*** Opening Recorded data ***

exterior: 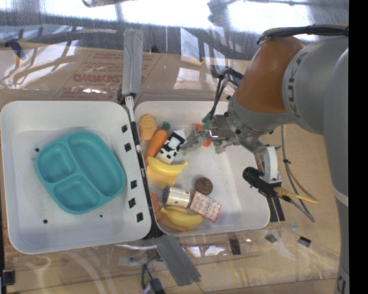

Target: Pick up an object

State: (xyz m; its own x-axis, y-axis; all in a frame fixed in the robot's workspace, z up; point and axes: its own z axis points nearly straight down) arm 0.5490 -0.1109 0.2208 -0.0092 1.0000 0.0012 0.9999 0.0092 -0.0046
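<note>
I see my gripper point(199, 136) low over the right bin point(245, 216), just right of the black-and-white toy cow point(170, 147); I cannot tell how it is set. Left of the cow lies a carrot point(156, 141), below it a yellow banana point(164, 171). Farther below sit a brown disc point(203, 185), a small jar point(177, 196) and a patterned box point(206, 206). The teal plate point(80, 171) is well left, in the other bin point(18, 127).
</note>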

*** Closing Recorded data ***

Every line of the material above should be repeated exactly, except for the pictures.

exterior: 

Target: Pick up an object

State: (xyz m; its own x-axis, y-axis; all in a frame fixed in the robot's workspace, z up; point and axes: its own z axis points nearly straight down) arm 0.5490 -0.1109 0.2208 -0.0092 1.0000 0.0012 0.9999 0.0092 -0.0046
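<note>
I see my gripper point(199, 136) low over the right bin point(245, 216), just right of the black-and-white toy cow point(170, 147); I cannot tell how it is set. Left of the cow lies a carrot point(156, 141), below it a yellow banana point(164, 171). Farther below sit a brown disc point(203, 185), a small jar point(177, 196) and a patterned box point(206, 206). The teal plate point(80, 171) is well left, in the other bin point(18, 127).
</note>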

This output contains the full answer.